Horror films and LGTBIphobia, a long relationship full of clichés and associations to the perverse

You have to have sharp claws, almost like Freddie Krueger, the famous villain from ‘A Nightmare on Elm Street’ to dissect, frame by frame, each and every one of the references to the LGTBIQ + collective in horror movies. Precisely, no one has shouted as much as the protagonist of ‘A Nightmare on Elm Street 2’, Jesse Walsh (played by actor Mark Patton). They have dubbed this the most “gay” horror movie.

“The film was born as a clearly homosexual allegory. The screenwriter made a deliberate story set in gay spaces, shot in friendly venues “, Javier Parra, author of the book ‘Scream Queer’, a work that analyzes all those representations of what is called ‘queer’ on celluloid, has explained to laSexta. But how to identify it?
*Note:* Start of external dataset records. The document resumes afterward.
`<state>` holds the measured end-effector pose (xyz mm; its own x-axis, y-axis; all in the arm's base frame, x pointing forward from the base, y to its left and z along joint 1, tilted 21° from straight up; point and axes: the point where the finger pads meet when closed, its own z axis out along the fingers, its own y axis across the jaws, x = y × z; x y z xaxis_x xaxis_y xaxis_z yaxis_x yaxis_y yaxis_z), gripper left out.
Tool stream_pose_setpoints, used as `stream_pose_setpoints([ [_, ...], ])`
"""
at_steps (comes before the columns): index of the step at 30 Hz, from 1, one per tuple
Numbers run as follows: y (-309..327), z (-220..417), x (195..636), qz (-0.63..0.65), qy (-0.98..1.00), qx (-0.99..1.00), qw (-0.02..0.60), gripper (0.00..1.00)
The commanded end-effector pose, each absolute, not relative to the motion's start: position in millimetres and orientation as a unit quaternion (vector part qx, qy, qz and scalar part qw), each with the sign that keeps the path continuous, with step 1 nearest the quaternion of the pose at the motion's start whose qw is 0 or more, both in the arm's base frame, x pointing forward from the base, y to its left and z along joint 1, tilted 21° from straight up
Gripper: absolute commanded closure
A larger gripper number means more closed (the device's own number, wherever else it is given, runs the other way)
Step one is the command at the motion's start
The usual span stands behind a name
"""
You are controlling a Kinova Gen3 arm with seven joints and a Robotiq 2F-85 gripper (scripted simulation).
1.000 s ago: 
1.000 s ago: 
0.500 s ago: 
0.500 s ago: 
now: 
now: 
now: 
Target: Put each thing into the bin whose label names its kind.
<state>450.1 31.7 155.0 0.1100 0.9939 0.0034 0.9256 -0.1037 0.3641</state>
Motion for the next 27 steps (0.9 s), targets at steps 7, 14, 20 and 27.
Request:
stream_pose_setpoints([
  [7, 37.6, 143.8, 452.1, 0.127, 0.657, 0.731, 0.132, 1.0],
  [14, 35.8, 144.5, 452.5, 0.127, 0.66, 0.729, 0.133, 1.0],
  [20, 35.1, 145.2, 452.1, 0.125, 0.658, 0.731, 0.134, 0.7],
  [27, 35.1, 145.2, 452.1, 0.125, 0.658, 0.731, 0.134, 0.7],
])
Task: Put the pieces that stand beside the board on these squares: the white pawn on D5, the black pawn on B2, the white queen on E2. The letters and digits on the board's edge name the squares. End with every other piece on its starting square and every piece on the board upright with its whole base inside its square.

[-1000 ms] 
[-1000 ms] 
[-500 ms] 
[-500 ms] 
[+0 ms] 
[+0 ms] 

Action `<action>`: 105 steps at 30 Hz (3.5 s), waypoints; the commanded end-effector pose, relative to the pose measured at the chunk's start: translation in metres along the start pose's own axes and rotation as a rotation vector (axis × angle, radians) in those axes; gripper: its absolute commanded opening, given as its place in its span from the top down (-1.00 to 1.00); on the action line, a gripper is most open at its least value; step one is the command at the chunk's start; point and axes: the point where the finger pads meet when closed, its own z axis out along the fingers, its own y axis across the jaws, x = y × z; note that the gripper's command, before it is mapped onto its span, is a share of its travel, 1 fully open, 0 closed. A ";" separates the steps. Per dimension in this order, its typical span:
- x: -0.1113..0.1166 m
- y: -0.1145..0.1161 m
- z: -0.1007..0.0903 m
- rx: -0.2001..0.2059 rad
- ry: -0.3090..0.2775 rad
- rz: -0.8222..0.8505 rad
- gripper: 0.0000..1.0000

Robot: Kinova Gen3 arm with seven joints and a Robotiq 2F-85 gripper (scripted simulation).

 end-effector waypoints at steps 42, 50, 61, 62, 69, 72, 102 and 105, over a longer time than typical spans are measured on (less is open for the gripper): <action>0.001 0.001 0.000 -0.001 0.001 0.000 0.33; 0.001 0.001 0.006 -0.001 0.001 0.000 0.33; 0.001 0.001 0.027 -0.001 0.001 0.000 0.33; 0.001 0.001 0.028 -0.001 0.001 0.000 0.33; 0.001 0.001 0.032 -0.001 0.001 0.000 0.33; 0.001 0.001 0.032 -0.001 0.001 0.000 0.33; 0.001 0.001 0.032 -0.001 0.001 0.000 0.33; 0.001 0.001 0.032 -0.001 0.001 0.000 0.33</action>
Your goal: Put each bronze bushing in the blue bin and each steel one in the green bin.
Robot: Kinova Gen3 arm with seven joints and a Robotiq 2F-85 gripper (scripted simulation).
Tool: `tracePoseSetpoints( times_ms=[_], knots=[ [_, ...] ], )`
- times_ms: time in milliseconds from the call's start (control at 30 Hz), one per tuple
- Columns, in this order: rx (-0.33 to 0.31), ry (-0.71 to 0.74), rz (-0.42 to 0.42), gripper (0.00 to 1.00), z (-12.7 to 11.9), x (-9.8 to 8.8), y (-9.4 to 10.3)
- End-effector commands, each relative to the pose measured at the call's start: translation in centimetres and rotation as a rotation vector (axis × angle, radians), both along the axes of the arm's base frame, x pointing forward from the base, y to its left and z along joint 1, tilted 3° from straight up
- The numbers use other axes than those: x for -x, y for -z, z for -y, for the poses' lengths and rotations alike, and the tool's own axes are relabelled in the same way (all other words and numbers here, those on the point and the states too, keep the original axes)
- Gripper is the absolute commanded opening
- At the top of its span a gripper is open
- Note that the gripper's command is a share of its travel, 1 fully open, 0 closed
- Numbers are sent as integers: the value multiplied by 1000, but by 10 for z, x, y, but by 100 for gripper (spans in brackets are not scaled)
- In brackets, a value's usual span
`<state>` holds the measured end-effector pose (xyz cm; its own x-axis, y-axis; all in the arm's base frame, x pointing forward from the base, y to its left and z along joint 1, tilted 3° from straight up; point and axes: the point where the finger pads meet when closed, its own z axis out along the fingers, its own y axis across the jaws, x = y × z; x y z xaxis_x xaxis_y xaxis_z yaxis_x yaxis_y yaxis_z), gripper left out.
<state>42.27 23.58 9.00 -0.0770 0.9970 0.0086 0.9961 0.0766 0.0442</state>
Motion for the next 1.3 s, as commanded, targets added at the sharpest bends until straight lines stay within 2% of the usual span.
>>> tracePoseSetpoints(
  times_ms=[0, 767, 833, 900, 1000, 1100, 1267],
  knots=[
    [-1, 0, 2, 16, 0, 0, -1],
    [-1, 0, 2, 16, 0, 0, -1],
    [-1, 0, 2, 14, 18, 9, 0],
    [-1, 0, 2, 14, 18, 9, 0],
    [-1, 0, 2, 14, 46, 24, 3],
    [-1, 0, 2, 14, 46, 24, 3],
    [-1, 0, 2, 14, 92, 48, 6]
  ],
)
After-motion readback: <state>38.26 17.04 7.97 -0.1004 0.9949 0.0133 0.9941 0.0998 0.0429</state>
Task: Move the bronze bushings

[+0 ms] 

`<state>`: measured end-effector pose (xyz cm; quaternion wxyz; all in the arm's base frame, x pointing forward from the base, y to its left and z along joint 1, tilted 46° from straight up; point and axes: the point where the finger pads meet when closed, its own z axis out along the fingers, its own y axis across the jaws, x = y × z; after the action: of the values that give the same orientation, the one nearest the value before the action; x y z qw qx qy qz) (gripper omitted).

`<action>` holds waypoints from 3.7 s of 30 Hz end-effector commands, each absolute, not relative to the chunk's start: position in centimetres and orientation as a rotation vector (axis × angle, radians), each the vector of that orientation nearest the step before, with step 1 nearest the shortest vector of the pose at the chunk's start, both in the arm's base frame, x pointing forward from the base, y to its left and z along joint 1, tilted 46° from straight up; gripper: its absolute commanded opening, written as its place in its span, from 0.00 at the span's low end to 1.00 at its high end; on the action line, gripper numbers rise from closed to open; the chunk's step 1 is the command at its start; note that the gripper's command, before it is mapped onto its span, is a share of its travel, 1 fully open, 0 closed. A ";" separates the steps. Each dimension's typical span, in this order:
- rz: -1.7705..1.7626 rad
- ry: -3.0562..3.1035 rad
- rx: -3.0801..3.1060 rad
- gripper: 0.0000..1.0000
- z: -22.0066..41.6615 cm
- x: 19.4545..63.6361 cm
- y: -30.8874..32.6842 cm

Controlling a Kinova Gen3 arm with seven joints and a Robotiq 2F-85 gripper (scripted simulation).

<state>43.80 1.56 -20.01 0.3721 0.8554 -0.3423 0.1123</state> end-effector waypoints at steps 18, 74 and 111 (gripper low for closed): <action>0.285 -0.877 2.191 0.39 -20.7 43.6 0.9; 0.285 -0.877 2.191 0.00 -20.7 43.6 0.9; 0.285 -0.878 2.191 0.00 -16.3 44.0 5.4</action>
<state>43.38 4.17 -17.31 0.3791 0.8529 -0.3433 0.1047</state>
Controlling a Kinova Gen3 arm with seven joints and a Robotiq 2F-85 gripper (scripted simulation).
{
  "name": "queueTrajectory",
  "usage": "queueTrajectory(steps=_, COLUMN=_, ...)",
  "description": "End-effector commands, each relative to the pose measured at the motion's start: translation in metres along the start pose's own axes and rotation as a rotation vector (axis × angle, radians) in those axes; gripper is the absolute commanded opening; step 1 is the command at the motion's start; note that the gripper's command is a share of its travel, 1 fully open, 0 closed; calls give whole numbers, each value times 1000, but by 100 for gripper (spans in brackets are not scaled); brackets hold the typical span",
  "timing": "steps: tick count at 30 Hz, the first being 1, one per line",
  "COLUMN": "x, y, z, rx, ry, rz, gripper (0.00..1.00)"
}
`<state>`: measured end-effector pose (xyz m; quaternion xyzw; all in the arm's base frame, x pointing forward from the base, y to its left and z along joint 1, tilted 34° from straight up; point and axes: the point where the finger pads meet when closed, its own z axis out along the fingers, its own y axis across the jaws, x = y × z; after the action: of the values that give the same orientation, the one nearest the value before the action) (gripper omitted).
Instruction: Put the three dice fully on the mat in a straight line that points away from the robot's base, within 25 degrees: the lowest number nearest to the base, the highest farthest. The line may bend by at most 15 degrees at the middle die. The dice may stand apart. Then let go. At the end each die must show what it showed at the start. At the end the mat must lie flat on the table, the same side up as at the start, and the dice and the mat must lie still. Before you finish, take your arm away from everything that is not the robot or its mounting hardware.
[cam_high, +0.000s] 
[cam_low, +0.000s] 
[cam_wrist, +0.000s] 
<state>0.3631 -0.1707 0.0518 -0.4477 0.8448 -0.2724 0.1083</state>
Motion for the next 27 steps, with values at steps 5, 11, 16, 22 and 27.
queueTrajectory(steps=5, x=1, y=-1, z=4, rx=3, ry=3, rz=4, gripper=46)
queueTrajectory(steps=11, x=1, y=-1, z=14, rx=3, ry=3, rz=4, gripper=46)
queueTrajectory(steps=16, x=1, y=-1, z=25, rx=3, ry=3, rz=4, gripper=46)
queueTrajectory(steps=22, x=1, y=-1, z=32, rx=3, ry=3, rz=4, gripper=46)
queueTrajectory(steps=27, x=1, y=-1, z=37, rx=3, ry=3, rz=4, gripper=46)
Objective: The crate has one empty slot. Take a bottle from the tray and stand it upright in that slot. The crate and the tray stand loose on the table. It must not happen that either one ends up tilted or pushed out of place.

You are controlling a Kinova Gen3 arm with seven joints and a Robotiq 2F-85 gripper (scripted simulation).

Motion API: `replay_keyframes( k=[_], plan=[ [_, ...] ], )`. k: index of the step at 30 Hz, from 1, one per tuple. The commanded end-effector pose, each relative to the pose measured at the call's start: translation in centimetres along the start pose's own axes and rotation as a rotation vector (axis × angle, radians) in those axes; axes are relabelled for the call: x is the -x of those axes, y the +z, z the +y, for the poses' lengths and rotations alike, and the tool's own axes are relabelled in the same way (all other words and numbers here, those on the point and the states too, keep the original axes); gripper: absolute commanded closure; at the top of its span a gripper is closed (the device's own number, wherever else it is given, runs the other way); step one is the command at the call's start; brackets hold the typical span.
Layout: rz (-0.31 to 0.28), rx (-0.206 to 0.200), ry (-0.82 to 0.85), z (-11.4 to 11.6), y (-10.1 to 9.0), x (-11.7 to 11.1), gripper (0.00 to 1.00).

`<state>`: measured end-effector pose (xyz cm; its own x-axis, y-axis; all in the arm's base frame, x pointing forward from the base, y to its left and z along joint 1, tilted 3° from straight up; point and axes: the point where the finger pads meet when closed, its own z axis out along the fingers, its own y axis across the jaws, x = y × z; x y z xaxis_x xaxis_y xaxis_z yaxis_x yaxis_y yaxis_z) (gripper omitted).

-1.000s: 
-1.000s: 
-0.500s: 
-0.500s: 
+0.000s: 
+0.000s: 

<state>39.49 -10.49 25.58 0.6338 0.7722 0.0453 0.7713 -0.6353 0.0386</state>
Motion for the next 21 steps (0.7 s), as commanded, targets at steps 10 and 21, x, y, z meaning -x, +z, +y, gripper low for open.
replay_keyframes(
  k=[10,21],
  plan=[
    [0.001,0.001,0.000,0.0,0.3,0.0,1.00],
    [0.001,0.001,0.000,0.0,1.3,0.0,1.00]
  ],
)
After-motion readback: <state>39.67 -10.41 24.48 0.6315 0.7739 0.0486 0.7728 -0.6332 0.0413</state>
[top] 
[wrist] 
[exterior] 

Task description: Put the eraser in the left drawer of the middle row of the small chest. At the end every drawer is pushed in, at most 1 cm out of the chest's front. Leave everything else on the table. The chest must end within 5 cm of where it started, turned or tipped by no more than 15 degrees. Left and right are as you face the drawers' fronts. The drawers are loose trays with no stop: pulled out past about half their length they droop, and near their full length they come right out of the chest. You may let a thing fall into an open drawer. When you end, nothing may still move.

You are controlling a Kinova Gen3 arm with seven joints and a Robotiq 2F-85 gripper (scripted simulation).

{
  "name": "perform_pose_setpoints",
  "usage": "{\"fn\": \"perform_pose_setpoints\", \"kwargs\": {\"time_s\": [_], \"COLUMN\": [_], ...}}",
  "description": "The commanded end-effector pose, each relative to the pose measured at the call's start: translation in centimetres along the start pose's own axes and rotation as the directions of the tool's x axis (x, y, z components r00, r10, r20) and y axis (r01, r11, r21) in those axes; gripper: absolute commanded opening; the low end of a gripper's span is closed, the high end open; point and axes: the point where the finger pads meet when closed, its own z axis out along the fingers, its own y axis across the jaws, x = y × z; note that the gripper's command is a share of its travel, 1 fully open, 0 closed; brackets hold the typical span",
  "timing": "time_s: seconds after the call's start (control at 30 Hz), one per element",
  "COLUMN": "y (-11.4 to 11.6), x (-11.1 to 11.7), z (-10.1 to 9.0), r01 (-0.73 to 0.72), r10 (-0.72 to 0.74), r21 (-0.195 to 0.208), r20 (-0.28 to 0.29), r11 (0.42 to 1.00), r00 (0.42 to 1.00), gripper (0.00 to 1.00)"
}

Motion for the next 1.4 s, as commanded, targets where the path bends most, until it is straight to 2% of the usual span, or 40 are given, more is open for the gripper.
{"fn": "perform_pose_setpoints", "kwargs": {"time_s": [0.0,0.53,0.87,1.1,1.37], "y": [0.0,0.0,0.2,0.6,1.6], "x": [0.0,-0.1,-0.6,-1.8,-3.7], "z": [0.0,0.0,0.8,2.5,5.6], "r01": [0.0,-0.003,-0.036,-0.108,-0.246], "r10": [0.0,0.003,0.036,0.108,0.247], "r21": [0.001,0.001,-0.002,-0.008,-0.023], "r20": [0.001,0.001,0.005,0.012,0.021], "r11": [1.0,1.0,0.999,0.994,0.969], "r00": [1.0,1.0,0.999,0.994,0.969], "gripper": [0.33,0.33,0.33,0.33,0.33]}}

“We find it in coded characters, homophobic jokes or the sexualization of LGTBIQ + women, always done in the eyes of the directors, who are men, “Parra has denounced. Cinema and censorship associated ‘queer’ with the perversion and depravity of certain characters or the monstrosity of others.

This is the case of movies like Frankenstein. “Two men creating life without the need for a woman gives a bit of subtext to understand that there is talk of a homoparental family“said the author of ‘Scream Queer’. There are hundreds of examples, some more veiled, such as bisexual and ‘mannered’ vampires, and others more explicit.

“I am nothing but a sweet transsexual transvestite from Transylvania,” they sing, for example, in ‘The Rocky Horror Picture Show’, yet another sample of the glam aesthetic. And of transvestism, like the one in ‘Psychosis’; also, criminals with gender dysphoria, like Buffalo Bill in ‘The Silence of the Lambs’. “Unfortunately, what has predominated the most is the negative cliché,” said Parra.

But it’s not always like this. “Luckily, we meet LGTBIQ characters in the movies whose sexual orientation is not relevant to the plots“Parra concluded. It is only a matter of knowing that the difference is in the nuances.